ACTIVITY. Transcribe the full listing exactly, and drop every picture.

RECORDS FOR THE EXERCISE.
*****

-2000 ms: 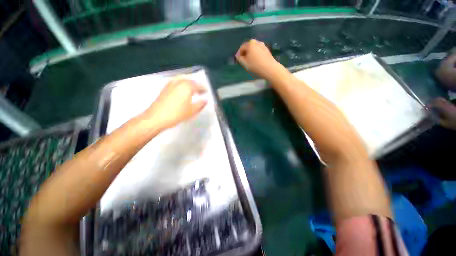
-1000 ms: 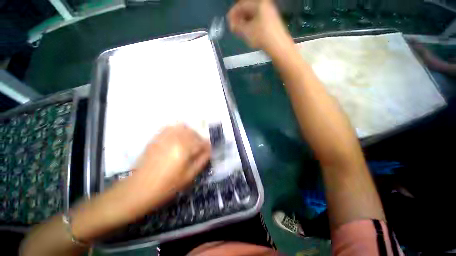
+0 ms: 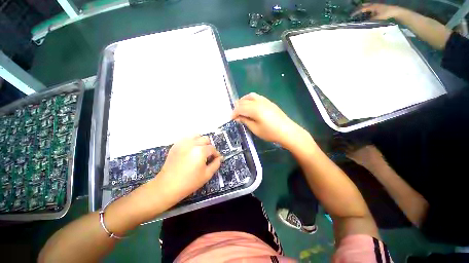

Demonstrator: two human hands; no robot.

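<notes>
The middle metal tray point(image 3: 257, 177) lies in front of me. A white liner sheet point(image 3: 169, 87) covers its upper part. Dark circuit boards point(image 3: 136, 165) lie in close rows at its near end. My left hand point(image 3: 190, 162) is over these rows, its fingertips pinching the edge of a board near the right side. My right hand point(image 3: 262, 118) is at the tray's right rim, its fingertips at the corner of the board row by the sheet's edge. What the right fingers hold is partly hidden.
A left tray point(image 3: 77, 118) holds rows of green boards. A right tray point(image 3: 334, 126) has an off-white sheet. Loose boards point(image 3: 295, 20) lie on the green conveyor point(image 3: 154, 15). Another person's hand point(image 3: 380, 11) reaches to them; that person's other hand point(image 3: 367, 156) is below the right tray.
My right hand has come back from the conveyor to the middle tray's right rim. My left hand has shifted slightly right over the board rows. The neighbour's hand now reaches the loose boards.
</notes>
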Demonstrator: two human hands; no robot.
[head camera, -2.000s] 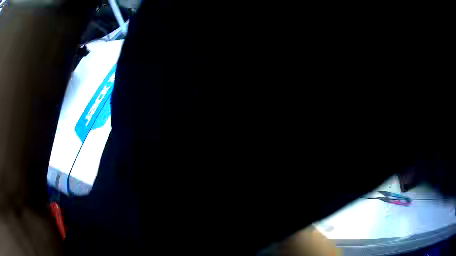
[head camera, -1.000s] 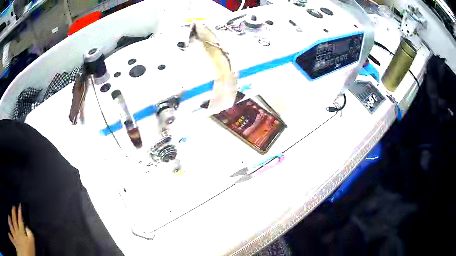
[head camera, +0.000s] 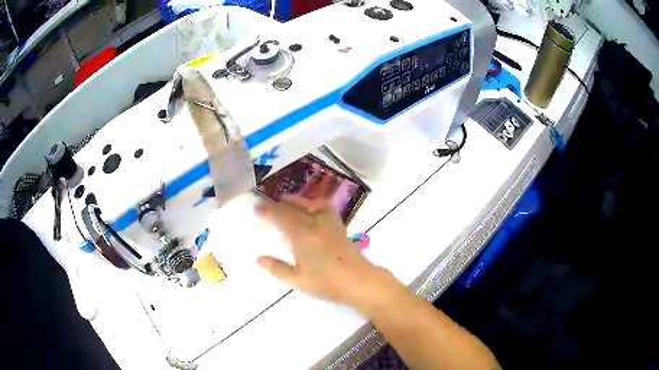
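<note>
My right hand (head camera: 311, 253) is over the machine bed, in front of the smartphone (head camera: 314, 186), with thumb and fingers apart and no held object visible. The fingertips are washed out against the white. The phone lies lit under the arm of the white sewing machine (head camera: 303, 101), partly covered by my hand. The pink and blue handle ends of the thread snips (head camera: 361, 240) show just beyond my hand; their blades are hidden. Dark fabric (head camera: 36, 296) hangs at the left edge. My left hand is not in view.
A tan square (head camera: 210, 268) is beside the tension discs (head camera: 175, 260). A grey-beige strap (head camera: 217, 137) hangs over the machine arm. An olive-gold cylinder (head camera: 550, 65) stands at the far right. A white bin (head camera: 170, 50) is behind. A measuring strip (head camera: 484, 235) runs along the front edge.
The view has shifted, so the machine appears further left. My right hand has come in over the bed and covers most of the snips. The hand seen on the dark fabric at lower left is gone from view.
</note>
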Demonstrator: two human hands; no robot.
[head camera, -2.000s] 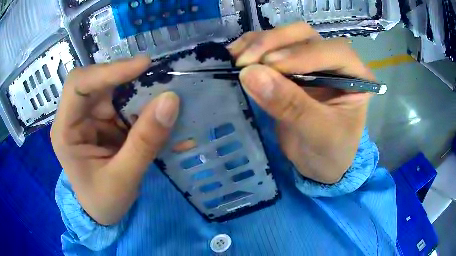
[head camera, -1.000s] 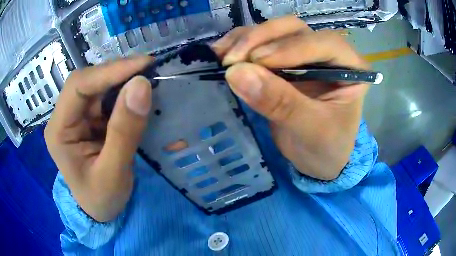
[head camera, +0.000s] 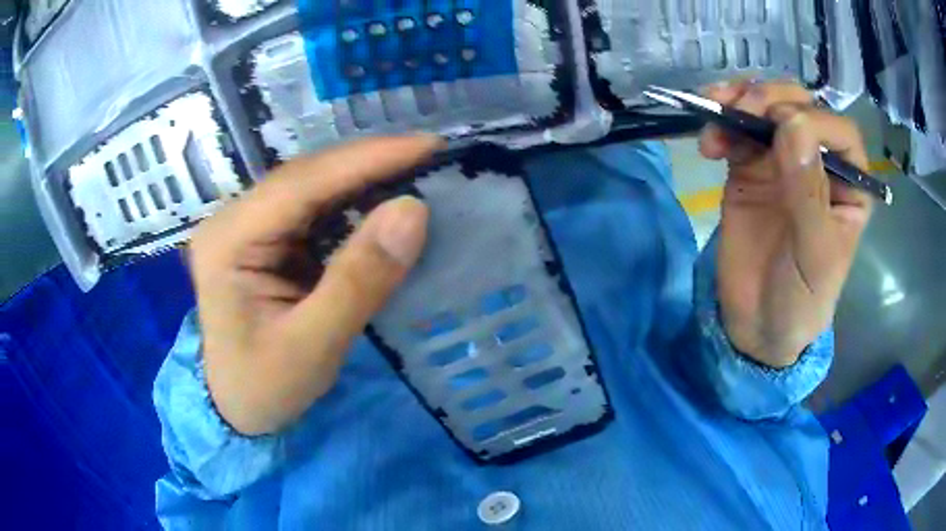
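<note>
My left hand grips a grey phone middle frame by its upper left corner, thumb on its face, fingers behind. The frame has black ragged edging and rows of oval slots at its lower end. It is held tilted in front of the smock, below the tray edge. My right hand holds tweezers to the right of the frame, apart from it. Their bright tips point left and look slightly apart. I cannot make out any part at the tips.
A blister tray with several frames lies across the top. Blue carrier film with rows of spots lies over one frame. Blue bins stand at lower right, with blue plastic at left. Floor with a yellow line shows right.
My right hand and the tweezers have moved right, away from the frame. The tray, the frame and my left hand now appear further right in the view. My left hand still grips the frame.
</note>
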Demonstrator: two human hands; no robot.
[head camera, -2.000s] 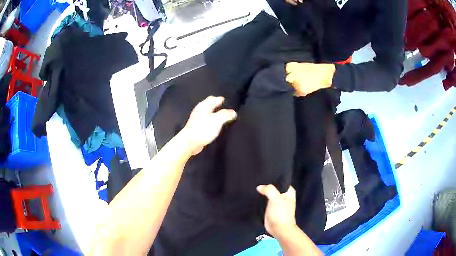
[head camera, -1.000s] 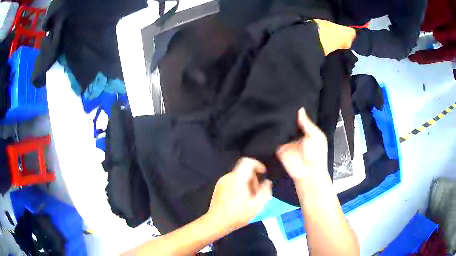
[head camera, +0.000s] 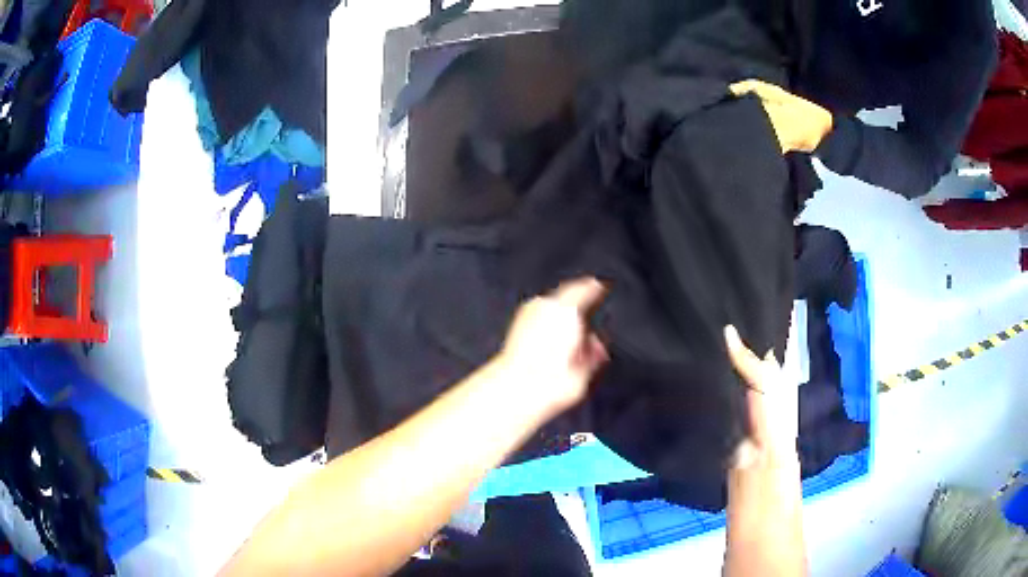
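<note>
A large black garment (head camera: 721, 214) lies spread over the table in front of me. My left hand (head camera: 558, 344) is on or just above its middle with fingers bent; whether it pinches cloth cannot be told. My right hand (head camera: 761, 394) holds the garment's lower right part, thumb on top and the other fingers hidden. Another person's hand (head camera: 795, 118) grips the garment further up on the right. A flat black piece (head camera: 383, 327) lies to the left of my left hand.
A blue bin (head camera: 862, 372) with black pieces stands at the right. A folded black bundle (head camera: 276, 338) lies at the left table edge (head camera: 186, 394). A red stool (head camera: 56, 287) and blue bins (head camera: 85, 101) stand at far left. Dark red cloth (head camera: 998, 169) is at upper right.
The view has shifted. My left hand has moved away from my right hand, which has shifted right along the garment. The garment's lower part hangs further right over the blue bin.
</note>
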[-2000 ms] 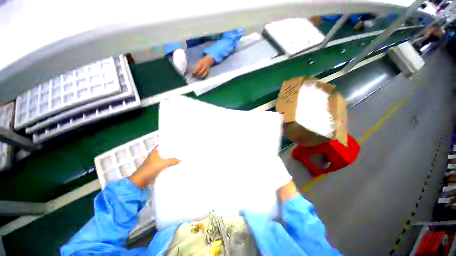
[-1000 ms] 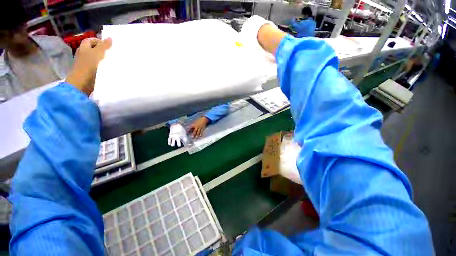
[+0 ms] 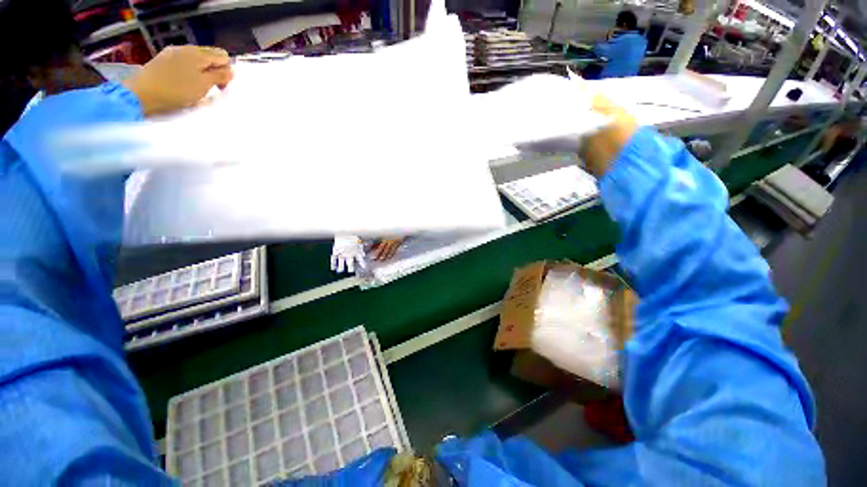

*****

RESULT FOR THIS TASK.
-2000 ms: 
-1000 ms: 
+0 ms: 

Demonstrator: two human hands; no robot.

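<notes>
The middle metal tray point(image 3: 257, 177) lies in front of me. A white liner sheet point(image 3: 169, 87) covers its upper part. Dark circuit boards point(image 3: 136, 165) lie in close rows at its near end. My left hand point(image 3: 190, 162) is over these rows, its fingertips pinching the edge of a board near the right side. My right hand point(image 3: 262, 118) is at the tray's right rim, its fingertips at the corner of the board row by the sheet's edge. What the right fingers hold is partly hidden.
A left tray point(image 3: 77, 118) holds rows of green boards. A right tray point(image 3: 334, 126) has an off-white sheet. Loose boards point(image 3: 295, 20) lie on the green conveyor point(image 3: 154, 15). Another person's hand point(image 3: 380, 11) reaches to them; that person's other hand point(image 3: 367, 156) is below the right tray.
My right hand has come back from the conveyor to the middle tray's right rim. My left hand has shifted slightly right over the board rows. The neighbour's hand now reaches the loose boards.
</notes>
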Demonstrator: two human hands; no robot.
[head camera, -2.000s] 
[head camera, -1.000s] 
[head camera, +0.000s] 
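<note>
My right hand (head camera: 311, 253) is over the machine bed, in front of the smartphone (head camera: 314, 186), with thumb and fingers apart and no held object visible. The fingertips are washed out against the white. The phone lies lit under the arm of the white sewing machine (head camera: 303, 101), partly covered by my hand. The pink and blue handle ends of the thread snips (head camera: 361, 240) show just beyond my hand; their blades are hidden. Dark fabric (head camera: 36, 296) hangs at the left edge. My left hand is not in view.
A tan square (head camera: 210, 268) is beside the tension discs (head camera: 175, 260). A grey-beige strap (head camera: 217, 137) hangs over the machine arm. An olive-gold cylinder (head camera: 550, 65) stands at the far right. A white bin (head camera: 170, 50) is behind. A measuring strip (head camera: 484, 235) runs along the front edge.
The view has shifted, so the machine appears further left. My right hand has come in over the bed and covers most of the snips. The hand seen on the dark fabric at lower left is gone from view.
</note>
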Demonstrator: two human hands; no robot.
[head camera, -2.000s] 
[head camera, -1.000s] 
[head camera, +0.000s] 
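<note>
My left hand grips a grey phone middle frame by its upper left corner, thumb on its face, fingers behind. The frame has black ragged edging and rows of oval slots at its lower end. It is held tilted in front of the smock, below the tray edge. My right hand holds tweezers to the right of the frame, apart from it. Their bright tips point left and look slightly apart. I cannot make out any part at the tips.
A blister tray with several frames lies across the top. Blue carrier film with rows of spots lies over one frame. Blue bins stand at lower right, with blue plastic at left. Floor with a yellow line shows right.
My right hand and the tweezers have moved right, away from the frame. The tray, the frame and my left hand now appear further right in the view. My left hand still grips the frame.
</note>
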Demonstrator: two human hands; no robot.
[head camera, -2.000s] 
[head camera, -1.000s] 
[head camera, +0.000s] 
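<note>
A large black garment (head camera: 721, 214) lies spread over the table in front of me. My left hand (head camera: 558, 344) is on or just above its middle with fingers bent; whether it pinches cloth cannot be told. My right hand (head camera: 761, 394) holds the garment's lower right part, thumb on top and the other fingers hidden. Another person's hand (head camera: 795, 118) grips the garment further up on the right. A flat black piece (head camera: 383, 327) lies to the left of my left hand.
A blue bin (head camera: 862, 372) with black pieces stands at the right. A folded black bundle (head camera: 276, 338) lies at the left table edge (head camera: 186, 394). A red stool (head camera: 56, 287) and blue bins (head camera: 85, 101) stand at far left. Dark red cloth (head camera: 998, 169) is at upper right.
The view has shifted. My left hand has moved away from my right hand, which has shifted right along the garment. The garment's lower part hangs further right over the blue bin.
</note>
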[-2000 ms] 
[-1000 ms] 
[+0 ms] 

Output is complete for this exercise.